Skip the pictures, please, and write out exactly the lines from the opening of the data through the line containing "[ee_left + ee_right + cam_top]".

———

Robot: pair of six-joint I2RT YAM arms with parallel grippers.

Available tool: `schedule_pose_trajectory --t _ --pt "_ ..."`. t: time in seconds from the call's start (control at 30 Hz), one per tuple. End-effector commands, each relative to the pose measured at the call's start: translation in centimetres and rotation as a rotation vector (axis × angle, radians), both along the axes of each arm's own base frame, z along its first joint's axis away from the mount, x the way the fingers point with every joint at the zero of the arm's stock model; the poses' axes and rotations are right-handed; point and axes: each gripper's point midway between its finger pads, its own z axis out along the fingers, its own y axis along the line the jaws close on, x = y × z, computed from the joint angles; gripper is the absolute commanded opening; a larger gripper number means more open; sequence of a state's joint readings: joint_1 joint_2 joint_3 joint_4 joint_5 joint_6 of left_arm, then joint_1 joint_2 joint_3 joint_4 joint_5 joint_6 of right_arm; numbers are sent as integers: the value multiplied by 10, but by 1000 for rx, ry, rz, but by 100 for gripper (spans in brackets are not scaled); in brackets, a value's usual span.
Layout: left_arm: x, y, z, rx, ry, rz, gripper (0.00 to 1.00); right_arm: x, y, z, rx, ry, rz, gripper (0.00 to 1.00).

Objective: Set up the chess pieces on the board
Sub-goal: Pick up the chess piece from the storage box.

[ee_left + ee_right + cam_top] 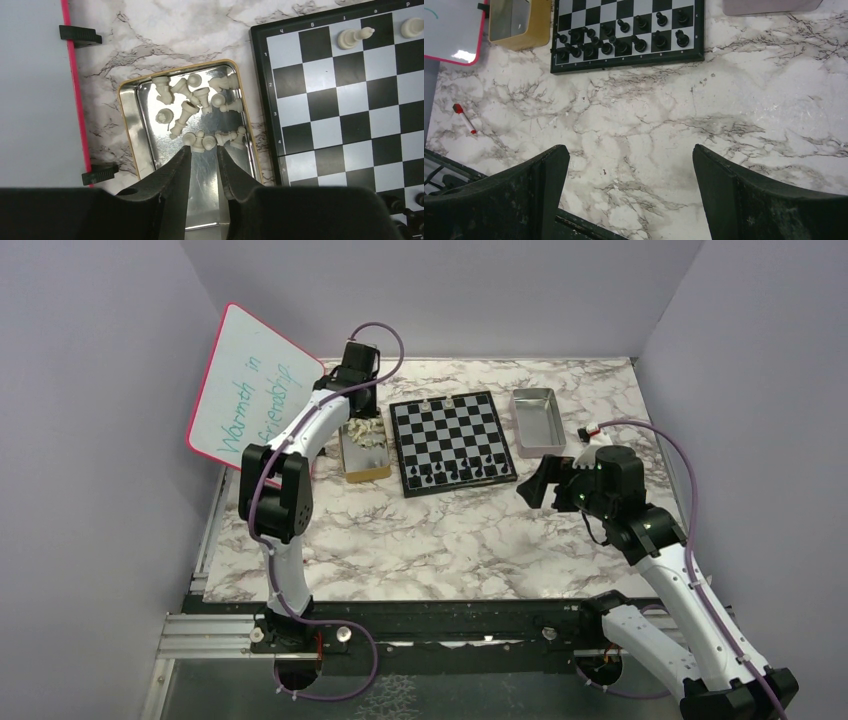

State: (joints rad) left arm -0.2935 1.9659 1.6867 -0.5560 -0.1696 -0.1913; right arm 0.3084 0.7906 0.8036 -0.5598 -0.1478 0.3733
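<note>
The board [455, 440] lies at the back middle of the table, with black chess pieces [460, 470] standing along its near rows and two pale ones [354, 37] at its far edge. Several whitish pieces [195, 100] lie jumbled in a gold-rimmed metal tray [127, 125] left of the board. My left gripper [204, 148] hangs over that tray with its jaws narrowed to a small gap. A pale pawn [199, 142] sits right at the fingertips, not clamped. My right gripper [630, 150] stands wide open over bare marble, right of and nearer than the board.
A pink-framed whiteboard [250, 390] leans at the back left, close to the left arm. A second, empty metal tray [537, 420] lies right of the board. A red-capped marker [590, 430] lies beside that tray. Walls enclose the table on three sides.
</note>
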Motion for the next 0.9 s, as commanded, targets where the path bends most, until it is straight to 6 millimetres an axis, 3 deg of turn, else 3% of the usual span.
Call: schedule_pose_trajectory --t 0.0,0.4,0.87 --pt "4 6 -22 6 36 36 26 1 3 6 15 -41 22 100" --pt "1 12 -73 46 135 40 24 1 1 0 3 -30 11 100" --pt "3 12 -87 56 157 32 24 1 -1 -4 -5 -25 3 100"
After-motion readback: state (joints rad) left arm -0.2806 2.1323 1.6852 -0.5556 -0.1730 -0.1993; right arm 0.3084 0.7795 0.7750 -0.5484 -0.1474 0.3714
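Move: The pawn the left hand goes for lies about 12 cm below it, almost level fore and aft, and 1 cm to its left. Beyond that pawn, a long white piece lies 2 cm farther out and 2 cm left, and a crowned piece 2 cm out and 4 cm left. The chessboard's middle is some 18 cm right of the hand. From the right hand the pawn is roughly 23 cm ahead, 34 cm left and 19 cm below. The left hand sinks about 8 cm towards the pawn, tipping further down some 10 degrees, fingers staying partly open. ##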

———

- Answer for the task
Robot: pair of six-joint I2RT YAM arms with parallel grippers.

Available tool: `schedule_pose_trajectory --t _ --pt "_ ..."`. t: time in seconds from the call's start (control at 30 Hz), one per tuple. End-effector commands, each relative to the pose measured at the call's start: translation in centimetres and rotation as a rotation vector (axis × angle, radians), both along the axes of each arm's own base frame, z along its first joint's axis away from the mount, x the way the fingers point with every joint at the zero of the arm's stock model; the poses' axes and rotations are right-handed; point and axes: each gripper's point midway between its finger pads, its own z axis out along the fingers, its own y axis along the line the jaws close on, x = y × z, computed from the joint angles; gripper is the absolute commanded opening; a larger gripper number means more open; sequence of a state's joint readings: joint_1 joint_2 joint_3 joint_4 joint_5 joint_6 of left_arm, then joint_1 joint_2 joint_3 joint_4 joint_5 joint_6 of right_arm; numbers are sent as integers: the value multiplied by 10, but by 1000 for rx, ry, rz, but by 100 for gripper (spans in brackets are not scaled); in brackets, a value's usual span.
Layout: left_arm: x, y, z, rx, ry, rz, gripper (0.00 to 1.00); right_arm: x, y, z, rx, ry, rz, gripper (0.00 to 1.00).

Objective: Set up the chess pieces on the board
Sub-goal: Pick up the chess piece from the storage box.

[ee_left + ee_right + cam_top] 

There is nothing further in this answer.